◆ BRIEF ◆
Each line of the material holding the word "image" must be identified and copied.

◆ SUPPLIED MATERIAL ◆
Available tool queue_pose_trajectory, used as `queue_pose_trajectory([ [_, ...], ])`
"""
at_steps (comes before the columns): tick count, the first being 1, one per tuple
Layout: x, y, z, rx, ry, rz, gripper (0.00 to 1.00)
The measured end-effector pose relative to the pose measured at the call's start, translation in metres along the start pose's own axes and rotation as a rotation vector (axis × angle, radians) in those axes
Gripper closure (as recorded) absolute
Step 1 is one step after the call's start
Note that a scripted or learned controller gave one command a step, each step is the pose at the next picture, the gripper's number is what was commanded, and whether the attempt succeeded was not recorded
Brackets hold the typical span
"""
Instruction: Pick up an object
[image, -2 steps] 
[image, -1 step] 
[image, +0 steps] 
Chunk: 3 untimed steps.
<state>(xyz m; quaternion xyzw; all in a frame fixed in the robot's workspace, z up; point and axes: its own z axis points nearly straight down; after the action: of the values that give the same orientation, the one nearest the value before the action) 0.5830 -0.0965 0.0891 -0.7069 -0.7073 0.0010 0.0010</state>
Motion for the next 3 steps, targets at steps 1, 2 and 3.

◆ WRITTEN ANSWER ◆
[image, -2 steps] 
[image, -1 step] 
[image, +0 steps] 

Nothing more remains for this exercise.